Anyway, if you have an optical system, you can assume that coherence is present while the light hits mirrors, lens and similar optical equipment. (If the difference in the optical paths are smaller than the coherence length of your laser or light source.) But as soon as the light hits a white screen or a brick wall, all the further calculations must use only the intensity of the light at each spot in the screen, forgetting about the phase angle.

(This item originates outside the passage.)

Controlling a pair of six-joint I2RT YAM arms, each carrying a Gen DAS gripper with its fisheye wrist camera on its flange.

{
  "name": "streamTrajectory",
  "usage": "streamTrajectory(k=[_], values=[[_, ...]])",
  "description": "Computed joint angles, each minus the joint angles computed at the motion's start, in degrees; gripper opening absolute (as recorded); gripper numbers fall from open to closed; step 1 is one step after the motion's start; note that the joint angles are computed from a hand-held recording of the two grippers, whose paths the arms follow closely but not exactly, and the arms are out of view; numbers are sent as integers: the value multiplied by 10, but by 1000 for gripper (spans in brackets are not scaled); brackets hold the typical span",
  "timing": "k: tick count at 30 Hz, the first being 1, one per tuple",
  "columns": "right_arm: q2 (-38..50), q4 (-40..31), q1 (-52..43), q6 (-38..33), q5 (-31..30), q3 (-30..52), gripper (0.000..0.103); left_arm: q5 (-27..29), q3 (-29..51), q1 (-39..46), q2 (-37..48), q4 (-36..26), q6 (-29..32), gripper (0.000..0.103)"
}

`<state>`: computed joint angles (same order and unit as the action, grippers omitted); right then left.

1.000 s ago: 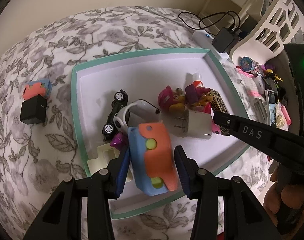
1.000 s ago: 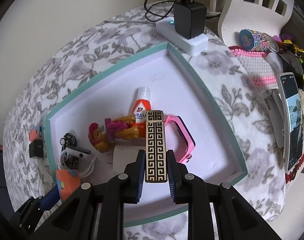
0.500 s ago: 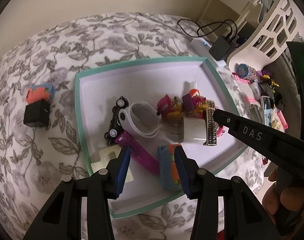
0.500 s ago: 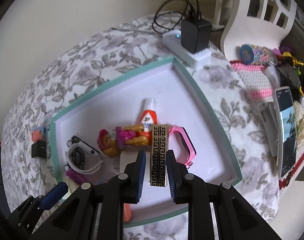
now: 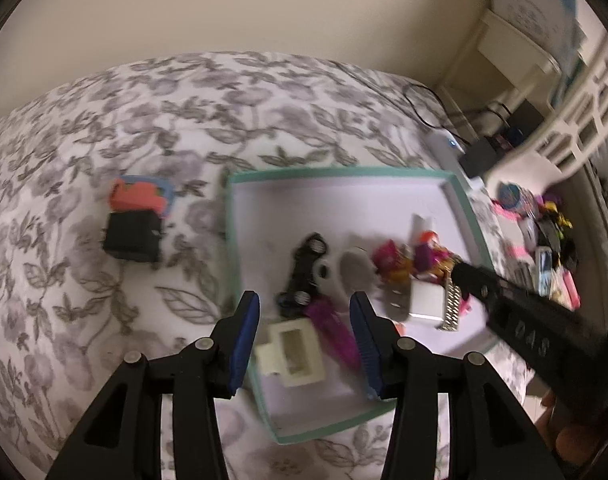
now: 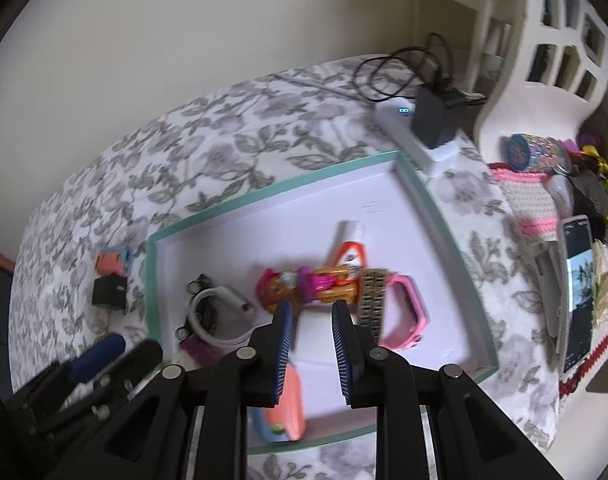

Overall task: Organize rigid objects
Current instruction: 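Open both grippers and move them back toward the charger and pink-blue case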

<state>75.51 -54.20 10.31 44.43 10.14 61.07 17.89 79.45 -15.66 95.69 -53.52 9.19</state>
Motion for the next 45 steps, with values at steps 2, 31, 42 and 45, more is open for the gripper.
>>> streamTrajectory(k=[2,31,42,45], values=[[15,0,18,-1,2,12,23,-1,7,15,6,0,-5,54],[86,26,131,-6,59,68,88,-85,77,152,77,33,-65,90],[81,46,134,-13,64,58,103,-81,94,185,94,37,-82,90],[77,60,133,-16,57,51,103,-80,94,191,95,43,-87,90]])
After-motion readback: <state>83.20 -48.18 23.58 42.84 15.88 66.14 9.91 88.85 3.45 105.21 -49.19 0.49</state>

And all the spots are not coherent.

It's not clear what cause the wave function collapse, but if you are using photons in the visible spectrum probably a mirror will not collapse it, and a brick wall will collapse it. [Or your preferred rewrite with the multiple word interpretation, or the abstract Hilbert space calculations.) I'm guessing decoherence is the correct explanation, there is a nice comment in a reply.

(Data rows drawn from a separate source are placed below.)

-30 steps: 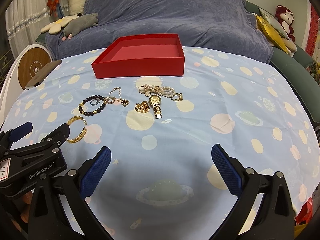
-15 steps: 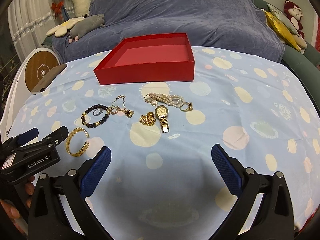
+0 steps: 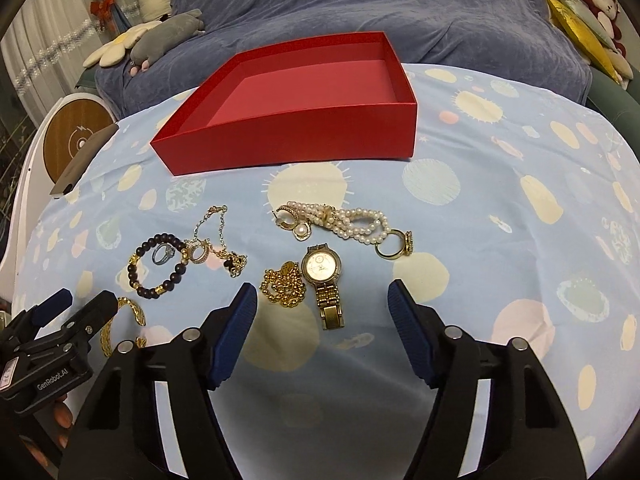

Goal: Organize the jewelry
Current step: 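Grasp the twisted gold bangle with the left tool while the right tool grasps the gold watch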

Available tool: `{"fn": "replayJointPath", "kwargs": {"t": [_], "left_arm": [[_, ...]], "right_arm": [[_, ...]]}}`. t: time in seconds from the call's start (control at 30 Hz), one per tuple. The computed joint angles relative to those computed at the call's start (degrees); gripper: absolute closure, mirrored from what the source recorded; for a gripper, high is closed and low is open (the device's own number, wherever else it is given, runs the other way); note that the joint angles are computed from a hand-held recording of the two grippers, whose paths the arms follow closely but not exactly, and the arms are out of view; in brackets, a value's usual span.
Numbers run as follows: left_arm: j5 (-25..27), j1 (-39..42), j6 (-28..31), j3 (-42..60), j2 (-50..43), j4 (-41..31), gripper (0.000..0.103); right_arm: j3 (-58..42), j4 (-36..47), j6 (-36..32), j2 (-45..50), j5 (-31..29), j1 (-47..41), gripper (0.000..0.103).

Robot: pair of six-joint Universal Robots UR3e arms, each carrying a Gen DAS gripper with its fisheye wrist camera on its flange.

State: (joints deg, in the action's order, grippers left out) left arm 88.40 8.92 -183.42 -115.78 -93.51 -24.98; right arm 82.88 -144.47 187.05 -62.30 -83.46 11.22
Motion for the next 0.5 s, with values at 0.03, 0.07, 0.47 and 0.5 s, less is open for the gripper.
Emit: {"fn": "replayJointPath", "kwargs": {"t": [0.03, 0.07, 0.47, 0.5], "left_arm": [[-0.01, -0.01, 0.26, -0.21, -0.03, 0.38, 0.006], [-0.04, -0.07, 0.53, -0.42, -0.01, 0.80, 0.006], [-0.43, -0.79, 4.27, -3.06, 0.57, 3.21, 0.006], [-0.74, -0.66, 4.52, -3.39, 0.62, 3.56, 0.006]], "right_arm": [[-0.14, -0.04, -0.15, 0.19, 0.21, -0.14, 0.043], [-0.41, -0.03, -0.34, 0.45, 0.17, -0.09, 0.044], [-1.71, -1.57, -2.23, 2.79, -0.73, 1.24, 0.064], [-1.71, -1.74, -2.41, 2.87, -0.79, 1.24, 0.068]]}}
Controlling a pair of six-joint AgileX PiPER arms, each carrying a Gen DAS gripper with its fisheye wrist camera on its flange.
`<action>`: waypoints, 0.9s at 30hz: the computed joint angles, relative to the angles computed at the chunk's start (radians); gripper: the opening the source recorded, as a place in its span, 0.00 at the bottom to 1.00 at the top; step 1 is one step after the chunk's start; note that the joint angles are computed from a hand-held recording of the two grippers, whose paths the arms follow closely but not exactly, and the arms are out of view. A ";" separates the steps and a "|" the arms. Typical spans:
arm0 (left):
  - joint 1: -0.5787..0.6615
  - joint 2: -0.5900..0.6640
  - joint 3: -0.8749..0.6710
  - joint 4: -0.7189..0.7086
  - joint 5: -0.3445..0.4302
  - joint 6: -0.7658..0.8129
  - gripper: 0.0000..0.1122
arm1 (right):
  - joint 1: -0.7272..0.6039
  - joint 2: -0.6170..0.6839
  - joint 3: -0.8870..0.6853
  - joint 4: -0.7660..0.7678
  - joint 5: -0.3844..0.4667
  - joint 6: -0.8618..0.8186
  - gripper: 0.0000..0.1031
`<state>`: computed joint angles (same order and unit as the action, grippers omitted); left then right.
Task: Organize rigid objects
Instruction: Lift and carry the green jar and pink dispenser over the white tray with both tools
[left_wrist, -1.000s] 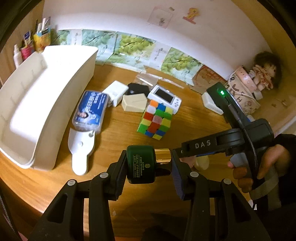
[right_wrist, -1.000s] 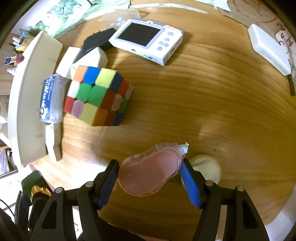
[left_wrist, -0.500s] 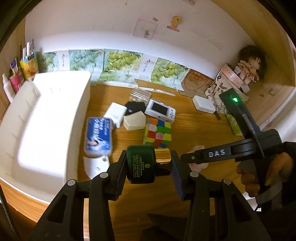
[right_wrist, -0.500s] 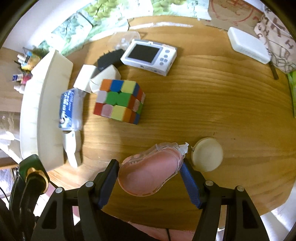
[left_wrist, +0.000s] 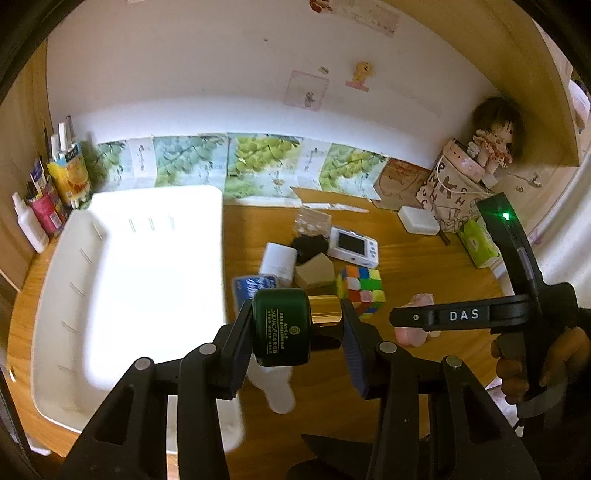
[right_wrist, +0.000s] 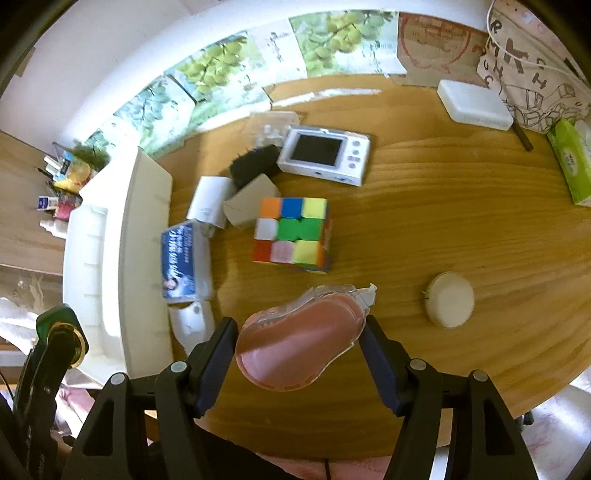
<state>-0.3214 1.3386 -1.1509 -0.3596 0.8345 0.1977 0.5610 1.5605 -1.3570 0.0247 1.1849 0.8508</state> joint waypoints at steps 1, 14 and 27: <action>0.024 0.002 -0.004 -0.017 0.007 0.035 0.42 | 0.019 0.004 -0.011 -0.015 -0.004 0.030 0.66; 0.288 0.055 -0.055 -0.167 0.109 0.414 0.42 | 0.202 0.136 -0.132 -0.203 -0.155 0.262 0.66; 0.462 0.149 -0.122 -0.148 0.174 0.540 0.42 | 0.298 0.297 -0.320 -0.281 -0.264 0.286 0.66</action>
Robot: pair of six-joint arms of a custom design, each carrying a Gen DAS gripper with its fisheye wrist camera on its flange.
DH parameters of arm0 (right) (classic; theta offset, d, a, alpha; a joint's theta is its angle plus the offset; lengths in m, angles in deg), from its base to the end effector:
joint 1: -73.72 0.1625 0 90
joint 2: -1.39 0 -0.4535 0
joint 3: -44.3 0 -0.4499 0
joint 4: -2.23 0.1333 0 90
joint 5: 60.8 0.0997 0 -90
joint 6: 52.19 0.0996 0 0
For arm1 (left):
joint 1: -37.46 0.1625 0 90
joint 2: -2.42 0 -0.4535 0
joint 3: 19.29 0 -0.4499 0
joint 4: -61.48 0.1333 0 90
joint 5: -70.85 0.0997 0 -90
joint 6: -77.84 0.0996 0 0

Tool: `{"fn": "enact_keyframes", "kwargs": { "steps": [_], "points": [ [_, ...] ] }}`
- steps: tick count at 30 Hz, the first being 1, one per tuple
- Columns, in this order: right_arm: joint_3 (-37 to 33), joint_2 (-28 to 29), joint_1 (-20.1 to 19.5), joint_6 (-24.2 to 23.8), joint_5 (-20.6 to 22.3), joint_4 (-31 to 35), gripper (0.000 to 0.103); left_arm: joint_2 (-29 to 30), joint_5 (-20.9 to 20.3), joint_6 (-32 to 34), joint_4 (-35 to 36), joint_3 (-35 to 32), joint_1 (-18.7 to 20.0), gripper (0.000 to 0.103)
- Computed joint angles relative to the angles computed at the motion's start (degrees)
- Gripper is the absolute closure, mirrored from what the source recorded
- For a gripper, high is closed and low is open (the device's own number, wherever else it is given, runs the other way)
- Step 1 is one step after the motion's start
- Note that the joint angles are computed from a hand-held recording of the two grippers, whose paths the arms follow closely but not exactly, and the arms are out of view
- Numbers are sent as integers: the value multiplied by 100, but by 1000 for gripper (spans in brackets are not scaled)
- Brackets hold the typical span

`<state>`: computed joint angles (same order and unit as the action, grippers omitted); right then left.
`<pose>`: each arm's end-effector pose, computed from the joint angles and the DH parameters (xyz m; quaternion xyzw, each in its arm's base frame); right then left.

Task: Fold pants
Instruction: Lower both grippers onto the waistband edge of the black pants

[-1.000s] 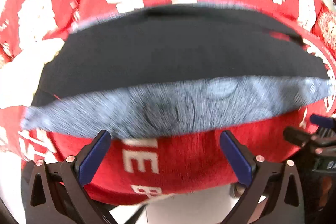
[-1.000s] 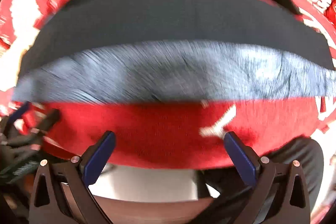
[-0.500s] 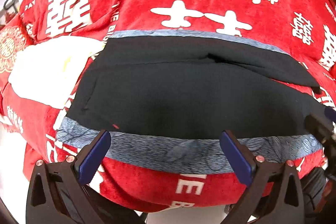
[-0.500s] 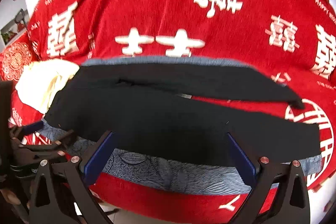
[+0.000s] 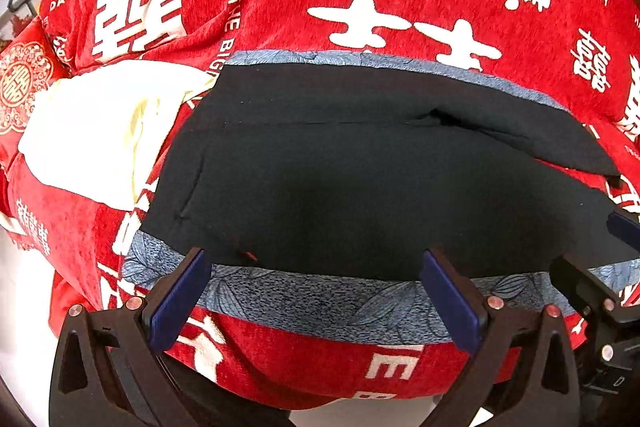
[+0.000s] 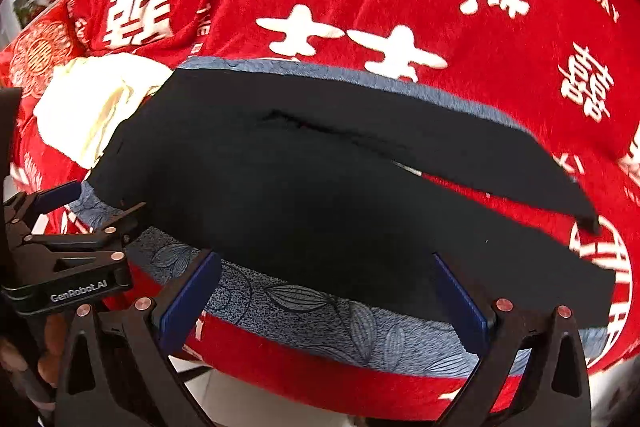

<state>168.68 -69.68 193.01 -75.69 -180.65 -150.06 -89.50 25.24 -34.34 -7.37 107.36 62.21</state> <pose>0.3313 -0.4194 0.1609 0.4102 -0.8718 0.0885 0.2526 -0.2343 -0.3315 0.2370 -0.1633 0.8208 -0.3239 0.4412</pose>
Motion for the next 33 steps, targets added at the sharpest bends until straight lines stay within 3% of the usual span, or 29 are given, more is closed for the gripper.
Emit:
{"fn": "enact_keyframes", "kwargs": {
  "steps": [5,16,26,33],
  "points": [
    [-124,127,-38,288,132,196,0,-77,-6,42,9,21,54,0],
    [-361,531,-5,285,-179,424,0,-176,44,112,52,37,210,0],
    [-596,830,-55,90,-159,270,0,-202,221,403,-78,4,498,0],
    [-991,1173,-158,-220,10,258,0,-211,478,1155,-496,-82,941,0]
  ]
}}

For other particles, the abstract calculation is equivalent, but it's necessary to choose another system to do the experiments.

That is not an answer to his objection.

If you follow the equations of the wave packet of the particle arriving to the wall (or CCD) detector, you then need to solve the equation of the interaction of the particle + all the particles in the wall or the CCD. The challenge of the collapse is that simulating anything beyond a few dozen quantum particles is too demanding. Mathematical models that simulate millions of particles need to make assumptions (typically they are too hot, too cold, too strongly bound, so you can ignore most effects - think 1D Ising model, Bose-Einstein Condensates, Photon gases, etc). But the full description of a particle + all particles in a detector still escapes us.

Therefore the transition between: superposition of paths -> particle lands at specific points has never been truly explored. The best description currently involves decoherence. Many theorems have been proven (and experiments done) in that area. The gist is that as you add particles to a system (2, 3, 4, 5, 10, ...) the superposition effects slowly cancel each other out. Another angle is the monogamy of entanglement (the more particles are entangled, the weaker the entanglement between any 2 particles). The idea of decoherence is that as things get larger, the weird effects of quantum physics become more "dilute". However, going from double slit to macroscopic reading still has many assumptions along the way.

Take the above explanation with a grain of salt (as I have tried to make it accessible).

Can we get some arguments with that link, please? Just posting a link does not contribute to the discussion.